*** INPUT FOR THIS TASK Section Begins ***

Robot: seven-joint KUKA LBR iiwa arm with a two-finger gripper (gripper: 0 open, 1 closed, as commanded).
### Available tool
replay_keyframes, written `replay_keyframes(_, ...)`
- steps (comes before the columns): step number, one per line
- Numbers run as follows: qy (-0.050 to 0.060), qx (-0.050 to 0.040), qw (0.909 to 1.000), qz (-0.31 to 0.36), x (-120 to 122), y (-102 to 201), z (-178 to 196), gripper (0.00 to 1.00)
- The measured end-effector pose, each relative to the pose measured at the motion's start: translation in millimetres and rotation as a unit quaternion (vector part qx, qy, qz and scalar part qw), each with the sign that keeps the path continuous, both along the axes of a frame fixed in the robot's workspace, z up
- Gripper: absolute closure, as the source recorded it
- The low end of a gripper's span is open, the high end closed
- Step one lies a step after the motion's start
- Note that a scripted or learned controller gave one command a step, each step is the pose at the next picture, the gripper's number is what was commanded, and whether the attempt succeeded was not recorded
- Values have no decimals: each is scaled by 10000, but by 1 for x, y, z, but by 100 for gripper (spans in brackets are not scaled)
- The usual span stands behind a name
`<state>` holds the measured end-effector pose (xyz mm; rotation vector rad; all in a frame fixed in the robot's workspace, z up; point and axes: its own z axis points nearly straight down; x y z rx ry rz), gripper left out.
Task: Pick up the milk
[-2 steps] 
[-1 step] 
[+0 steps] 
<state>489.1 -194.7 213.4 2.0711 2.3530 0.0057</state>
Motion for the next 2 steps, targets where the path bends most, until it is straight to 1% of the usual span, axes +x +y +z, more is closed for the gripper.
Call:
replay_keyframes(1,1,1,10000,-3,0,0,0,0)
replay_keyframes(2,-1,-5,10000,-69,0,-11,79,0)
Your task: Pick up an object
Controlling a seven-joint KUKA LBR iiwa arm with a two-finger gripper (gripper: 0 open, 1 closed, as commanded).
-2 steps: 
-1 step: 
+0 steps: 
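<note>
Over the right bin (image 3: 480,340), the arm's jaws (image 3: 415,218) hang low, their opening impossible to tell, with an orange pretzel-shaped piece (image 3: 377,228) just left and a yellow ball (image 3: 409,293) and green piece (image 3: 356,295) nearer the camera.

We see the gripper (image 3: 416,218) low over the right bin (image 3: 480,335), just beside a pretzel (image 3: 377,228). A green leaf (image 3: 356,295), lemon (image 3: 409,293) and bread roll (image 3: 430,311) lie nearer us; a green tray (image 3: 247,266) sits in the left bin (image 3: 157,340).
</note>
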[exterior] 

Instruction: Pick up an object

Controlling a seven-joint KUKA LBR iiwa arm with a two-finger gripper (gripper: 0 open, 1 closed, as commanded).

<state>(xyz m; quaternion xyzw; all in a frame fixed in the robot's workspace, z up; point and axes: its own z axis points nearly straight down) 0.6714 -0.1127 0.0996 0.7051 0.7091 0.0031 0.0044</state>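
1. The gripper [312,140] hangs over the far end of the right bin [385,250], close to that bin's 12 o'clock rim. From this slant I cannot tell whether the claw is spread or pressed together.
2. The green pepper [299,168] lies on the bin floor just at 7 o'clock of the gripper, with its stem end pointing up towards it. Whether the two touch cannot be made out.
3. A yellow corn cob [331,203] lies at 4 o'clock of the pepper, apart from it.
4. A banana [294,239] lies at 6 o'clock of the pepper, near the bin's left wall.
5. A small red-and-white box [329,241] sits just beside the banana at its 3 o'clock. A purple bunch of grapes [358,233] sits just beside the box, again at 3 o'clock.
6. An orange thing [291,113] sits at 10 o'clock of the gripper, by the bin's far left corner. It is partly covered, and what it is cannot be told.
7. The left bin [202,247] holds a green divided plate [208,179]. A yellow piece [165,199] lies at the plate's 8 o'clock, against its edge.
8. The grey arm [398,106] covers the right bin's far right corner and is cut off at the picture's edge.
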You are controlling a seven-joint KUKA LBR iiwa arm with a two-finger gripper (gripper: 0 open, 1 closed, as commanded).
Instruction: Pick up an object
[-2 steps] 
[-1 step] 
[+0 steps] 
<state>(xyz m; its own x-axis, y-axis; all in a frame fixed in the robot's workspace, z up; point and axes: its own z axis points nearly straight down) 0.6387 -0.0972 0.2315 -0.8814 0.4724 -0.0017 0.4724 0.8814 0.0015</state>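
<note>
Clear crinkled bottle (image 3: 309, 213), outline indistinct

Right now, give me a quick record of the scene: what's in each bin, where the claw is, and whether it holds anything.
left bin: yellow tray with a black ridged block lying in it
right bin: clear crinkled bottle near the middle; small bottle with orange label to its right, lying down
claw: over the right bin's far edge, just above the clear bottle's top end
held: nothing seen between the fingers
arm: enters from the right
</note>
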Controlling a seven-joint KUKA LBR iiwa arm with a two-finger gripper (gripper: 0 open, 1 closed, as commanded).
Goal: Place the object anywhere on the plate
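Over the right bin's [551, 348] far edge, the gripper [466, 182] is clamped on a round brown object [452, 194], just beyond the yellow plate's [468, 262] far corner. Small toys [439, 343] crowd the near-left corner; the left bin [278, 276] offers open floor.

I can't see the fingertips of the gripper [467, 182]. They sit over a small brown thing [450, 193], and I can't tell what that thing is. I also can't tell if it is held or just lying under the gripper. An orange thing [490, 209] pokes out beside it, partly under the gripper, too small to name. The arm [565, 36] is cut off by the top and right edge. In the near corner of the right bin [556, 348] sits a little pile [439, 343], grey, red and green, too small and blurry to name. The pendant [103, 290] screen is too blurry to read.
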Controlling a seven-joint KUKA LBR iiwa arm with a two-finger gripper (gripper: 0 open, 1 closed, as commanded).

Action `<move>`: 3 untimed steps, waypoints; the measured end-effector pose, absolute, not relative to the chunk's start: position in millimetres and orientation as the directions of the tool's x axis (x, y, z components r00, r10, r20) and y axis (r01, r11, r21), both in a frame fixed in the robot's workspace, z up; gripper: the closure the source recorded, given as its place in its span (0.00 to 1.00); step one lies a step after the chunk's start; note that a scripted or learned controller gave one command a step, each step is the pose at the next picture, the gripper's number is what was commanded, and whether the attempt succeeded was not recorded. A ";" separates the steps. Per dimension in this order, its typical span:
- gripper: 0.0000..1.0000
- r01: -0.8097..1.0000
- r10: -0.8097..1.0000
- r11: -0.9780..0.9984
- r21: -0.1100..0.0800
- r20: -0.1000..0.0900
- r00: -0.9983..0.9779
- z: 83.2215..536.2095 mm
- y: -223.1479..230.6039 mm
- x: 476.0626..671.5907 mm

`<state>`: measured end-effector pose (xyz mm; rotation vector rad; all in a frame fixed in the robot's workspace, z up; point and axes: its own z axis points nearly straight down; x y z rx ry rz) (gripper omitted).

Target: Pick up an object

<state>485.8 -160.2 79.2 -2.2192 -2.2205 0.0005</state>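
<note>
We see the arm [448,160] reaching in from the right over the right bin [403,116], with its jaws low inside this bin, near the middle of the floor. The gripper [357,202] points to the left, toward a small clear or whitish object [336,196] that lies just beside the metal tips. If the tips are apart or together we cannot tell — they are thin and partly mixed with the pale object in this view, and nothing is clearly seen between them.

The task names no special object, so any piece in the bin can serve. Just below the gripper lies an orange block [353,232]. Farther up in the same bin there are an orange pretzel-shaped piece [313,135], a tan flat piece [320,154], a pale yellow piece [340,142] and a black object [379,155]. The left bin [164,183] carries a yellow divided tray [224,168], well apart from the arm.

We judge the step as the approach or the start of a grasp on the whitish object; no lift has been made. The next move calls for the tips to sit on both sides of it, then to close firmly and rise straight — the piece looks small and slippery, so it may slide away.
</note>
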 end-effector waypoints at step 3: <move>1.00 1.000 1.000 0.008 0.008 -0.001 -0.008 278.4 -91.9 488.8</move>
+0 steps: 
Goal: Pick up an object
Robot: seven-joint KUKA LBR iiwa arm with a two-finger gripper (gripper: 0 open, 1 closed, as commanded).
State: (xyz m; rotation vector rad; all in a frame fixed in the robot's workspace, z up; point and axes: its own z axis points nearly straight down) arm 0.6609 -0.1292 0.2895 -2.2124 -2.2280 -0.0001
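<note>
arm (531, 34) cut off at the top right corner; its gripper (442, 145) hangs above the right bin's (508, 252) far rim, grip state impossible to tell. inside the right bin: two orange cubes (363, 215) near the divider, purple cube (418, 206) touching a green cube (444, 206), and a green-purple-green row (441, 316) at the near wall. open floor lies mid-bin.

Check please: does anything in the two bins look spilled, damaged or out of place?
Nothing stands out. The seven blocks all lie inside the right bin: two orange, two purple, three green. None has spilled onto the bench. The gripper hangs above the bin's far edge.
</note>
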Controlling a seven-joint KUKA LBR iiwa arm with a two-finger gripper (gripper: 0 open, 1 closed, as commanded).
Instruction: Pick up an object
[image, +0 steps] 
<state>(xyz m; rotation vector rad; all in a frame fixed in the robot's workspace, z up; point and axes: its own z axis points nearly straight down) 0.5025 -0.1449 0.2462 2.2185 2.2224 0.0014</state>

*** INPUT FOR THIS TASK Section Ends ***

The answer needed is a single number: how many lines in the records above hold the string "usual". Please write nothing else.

2